Again, we use the regression.variables
argument to manually specify an additive outlier. Since we want to deactivate the automated outlier detection from above, we specify outlier = NULL
.
10.2.3 Temporary Change Regressor (TL, TC)
We use the regression.variables = TCyyyy.mm
format for a temporary change.
\[ \begin{cases} 0 \qquad &\mbox{for} ~t < t_0 \\ \alpha^{t - t_0} \qquad &\mbox{for} ~t \geq t_0 \end{cases} \]
Where \(\alpha\) is the rate of decay back to the previous level, 0 < \(\alpha\) < 1 (default: 0.7 for monthly and 0.343 for quarterly series)
10.2.4 Ramps (RP, QI, QD)
10.3 Manually Identifying Outliers
X-13 contains an automated outlier detection procedure that works well in most circumstances and can be used as a starting point. Plotting the series may add additional information on whether outliers should be adjusted or not. The identify()

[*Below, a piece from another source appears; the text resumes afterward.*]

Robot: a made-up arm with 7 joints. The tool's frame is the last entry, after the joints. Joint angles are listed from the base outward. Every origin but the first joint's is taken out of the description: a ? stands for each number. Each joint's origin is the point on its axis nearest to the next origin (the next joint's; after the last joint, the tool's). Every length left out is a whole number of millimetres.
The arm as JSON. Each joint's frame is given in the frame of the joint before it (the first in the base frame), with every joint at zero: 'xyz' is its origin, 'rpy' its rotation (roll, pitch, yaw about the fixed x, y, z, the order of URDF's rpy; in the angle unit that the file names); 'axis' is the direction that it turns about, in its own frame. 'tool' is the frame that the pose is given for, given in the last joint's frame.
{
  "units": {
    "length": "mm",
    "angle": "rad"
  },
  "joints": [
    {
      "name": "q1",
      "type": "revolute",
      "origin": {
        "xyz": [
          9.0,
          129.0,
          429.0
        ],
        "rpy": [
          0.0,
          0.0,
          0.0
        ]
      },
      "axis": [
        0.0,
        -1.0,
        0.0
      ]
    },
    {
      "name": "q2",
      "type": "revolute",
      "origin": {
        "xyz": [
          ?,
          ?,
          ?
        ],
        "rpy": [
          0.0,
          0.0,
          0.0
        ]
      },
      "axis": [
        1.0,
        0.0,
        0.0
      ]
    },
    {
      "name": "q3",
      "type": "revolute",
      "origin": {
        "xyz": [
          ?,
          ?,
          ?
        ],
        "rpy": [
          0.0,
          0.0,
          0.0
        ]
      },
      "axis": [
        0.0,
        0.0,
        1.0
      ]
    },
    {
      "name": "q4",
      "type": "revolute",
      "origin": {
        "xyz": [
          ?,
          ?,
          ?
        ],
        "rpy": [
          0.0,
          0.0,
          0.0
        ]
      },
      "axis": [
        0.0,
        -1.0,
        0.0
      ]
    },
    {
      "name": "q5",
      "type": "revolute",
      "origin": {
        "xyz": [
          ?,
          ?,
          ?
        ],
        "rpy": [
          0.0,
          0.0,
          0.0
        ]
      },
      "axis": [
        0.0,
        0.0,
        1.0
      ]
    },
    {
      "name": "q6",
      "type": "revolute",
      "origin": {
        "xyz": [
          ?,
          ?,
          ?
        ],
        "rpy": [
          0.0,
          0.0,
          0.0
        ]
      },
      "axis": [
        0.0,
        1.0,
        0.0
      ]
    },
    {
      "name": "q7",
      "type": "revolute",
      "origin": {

method opens a window that allows you to manually identify outliers. Select or deselect outliers by point and click. To quit and return the call, press ESC. Click several times to loop through different outlier types.
m <- seas(
AirPassengers
)
identify(m)
#>
#> Call:
#> seas(x = AirPassengers)
#>
#> Coefficients:
#> Estimate Std. Error z value Pr(>|z|)
#> Weekday -0.0029497 0.0005232 -5.638 1.72e-08 ***
#> Easter[1] 0.0177674 0.0071580 2.482 0.0131 *
#> AO1951.May 0.1001558 0.0204387 4.900 9.57e-07 ***
#> MA-Nonseasonal-01 0.1156204 0.0858588 1.347 0.1781
#> MA-Seasonal-12 0.4973600 0.0774677 6.420 1.36e-10 ***
#> ---
#> Signif. codes: 0 '***' 0.001 '**' 0.01 '*' 0.05 '.' 0.1 ' ' 1
#>
#> SEATS adj. ARIMA: (0 1 1)(0 1 1) Obs.: 144 Transform: log
#> AICc: 947.3, BIC: 963.9 QS (no seasonality in final): 0
#> Box-Ljung (no autocorr.): 26.65 Shapiro (normality): 0.9908
#> seas(
#> x = AirPassengers,
#> regression.variables = c("td1coef", "easter[1]", "ao1951.May"),
#> arima.model = "(0 1 1)(0 1 1)",
#> regression.aictest = NULL,
#> outlier = NULL,
#> transform.function = "log"
#> )
#>
#> Call:
#> seas(x = AirPassengers)
#>
#> Coefficients:
#> Weekday Easter[1] AO1951.May MA-Nonseasonal-01
#> -0.00295 0.01777 0.10016 0.11562
#> MA-Seasonal-12
#> 0.49736
10.4 When Outliers Are Found
- ALWAYS, ALWAYS, ALWAYS check if outliers are reasonable
- Hard-code known outliers in production
- Usually a concern only for the most recent part of the series
10.5 Exercise
- Can you explain the difference between an extreme value and an outlier? Does it makes to remove extreme values? What about outliers?